| Summary | National Percentile | Rank vs Metro |
|---|---|---|
| Housing | 35th | Poor |
| Demographics | 23rd | Poor |
| Amenities | 75th | Best |
Multifamily Valuation
| Property Details | |
|---|---|
| Address | 4314 Dresden St, Columbus, OH, 43224, US |
| Region / Metro | Columbus |
| Year of Construction | 1973 |
| Units | 29 |
| Transaction Date | 2007-07-20 |
| Transaction Price | $3,100,000 |
| Buyer | RITHY OHIO LLC |
| Seller | NORTHLAND LLC |
4314 Dresden St Columbus 29-Unit Multifamily
Renter concentration in the surrounding neighborhood is elevated, supporting a deeper tenant base and potential leasing stability, according to WDSuite s CRE market data.
Positioned in Columbus inner suburbs, the property benefits from day-to-day convenience drivers: neighborhood data show strong grocery and pharmacy access, and restaurant density is competitive among Columbus neighborhoods. By contrast, cafe options and parks are limited locally, so lifestyle appeal hinges more on essential retail than on green space or coffeehouse clusters.
Neighborhood-level occupancy trends run softer than the metro median, which places a premium on hands-on leasing and renewal management. However, the share of housing units that are renter-occupied is high for the area, indicating a sizable renter pool that can support demand for multifamily units.
Within a 3-mile radius, demographics indicate modest population growth to date and a projected increase in households over the next five years. This points to a larger tenant base and potential renter pool expansion even as average household size edges lower, which can sustain unit absorption and support occupancy over time.

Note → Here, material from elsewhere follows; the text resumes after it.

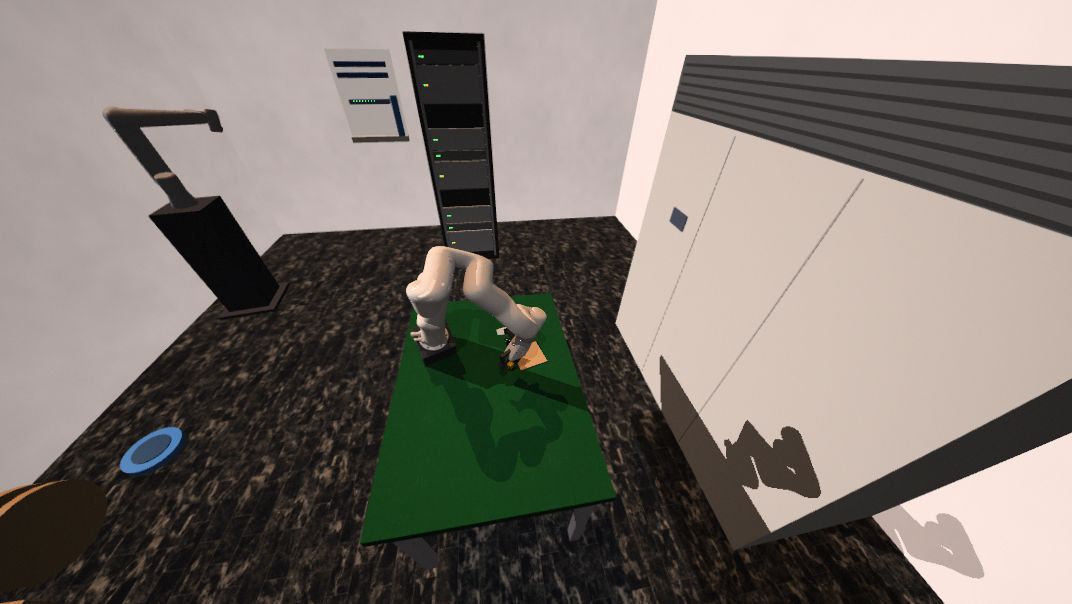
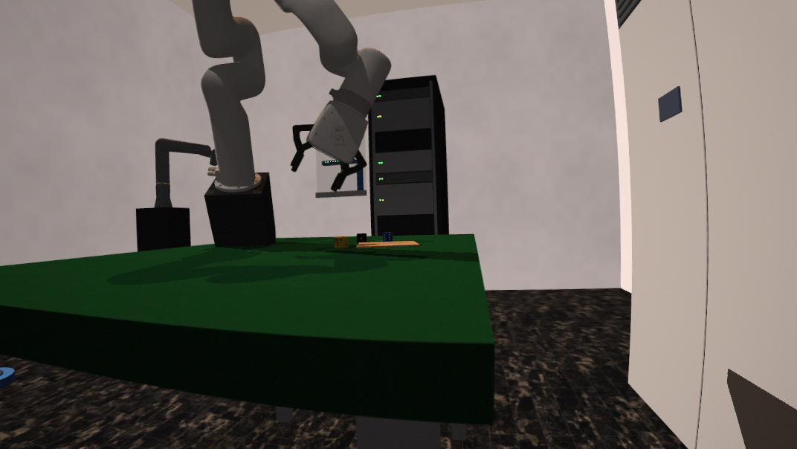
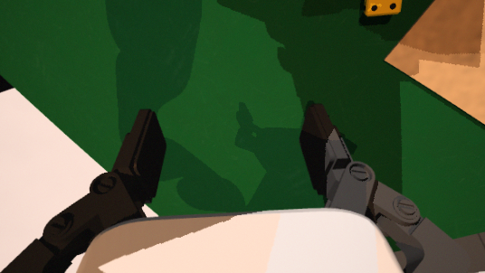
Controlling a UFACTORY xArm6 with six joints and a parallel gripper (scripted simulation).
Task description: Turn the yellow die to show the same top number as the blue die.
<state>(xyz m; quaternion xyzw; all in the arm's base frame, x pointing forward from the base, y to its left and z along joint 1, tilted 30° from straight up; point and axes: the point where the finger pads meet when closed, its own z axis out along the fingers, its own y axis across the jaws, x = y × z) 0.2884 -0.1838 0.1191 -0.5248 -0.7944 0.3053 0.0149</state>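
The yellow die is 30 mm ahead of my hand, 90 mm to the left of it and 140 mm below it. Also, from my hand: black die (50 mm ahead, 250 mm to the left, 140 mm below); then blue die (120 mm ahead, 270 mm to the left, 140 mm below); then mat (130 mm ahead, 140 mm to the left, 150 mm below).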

Ownership costs in the immediate area are relatively accessible compared with higher-cost metros. For investors, this can introduce some competition from entry-level ownership, but neighborhood rent-to-income levels suggest manageable affordability pressure that may aid lease retention when pricing is calibrated to local incomes.

Local safety metrics rank below the metro average (crime rank in the lower half among 580 Columbus neighborhoods) and trend weaker than many neighborhoods nationwide. For investor underwriting, this typically warrants conservative assumptions around security, lighting, and community engagement to support resident retention.
Recent trends are mixed: estimated property crime shows a meaningful year-over-year improvement, while violent crime measures remain elevated versus national benchmarks. A prudent plan includes monitoring neighborhood trends and coordinating with onsite practices to mitigate risk over the hold period.
Nearby employers span distribution, consumer brands, insurance, and utilities, supporting a diverse employment base and commute convenience that can help stabilize renter demand at the property. The list below reflects key employers within a short drive.
- Wesco Distribution distribution (3.8 miles)
- L Brands retail/apparel (3.8 miles) HQ
- Dr Pepper Snapple Group beverages (5.3 miles)
- Nationwide insurance (6.3 miles) HQ
- American Electric Power electric utility (6.5 miles) HQ
4314 Dresden St offers workforce-oriented exposure in Columbus inner-suburban fabric where essential retail access is strong and the share of renter-occupied housing supports a deep tenant base. While neighborhood occupancy has been softer, within a 3-mile radius the outlook points to an increase in households, which can expand the renter pool and help stabilize leasing with effective management and renewals.
Ownership remains relatively accessible locally, so pricing discipline is important to limit competition with entry-level ownership. Even so, rent-to-income levels indicate manageable affordability pressure, and, based on commercial real estate analysis from WDSuite, the area s amenity mix and proximity to major employers underpin steady demand for well-run multifamily assets.
- High renter concentration supports depth of tenant base and renewal potential.
- Strong access to essentials (groceries, pharmacies, restaurants) aids day-to-day livability and retention.
- 3-mile household growth outlook points to renter pool expansion and occupancy support.
- Proximity to diversified employers supports leasing velocity across economic cycles.
- Risks: submarket safety ranks below metro average and occupancy trends are softer; plan for active management and security investments.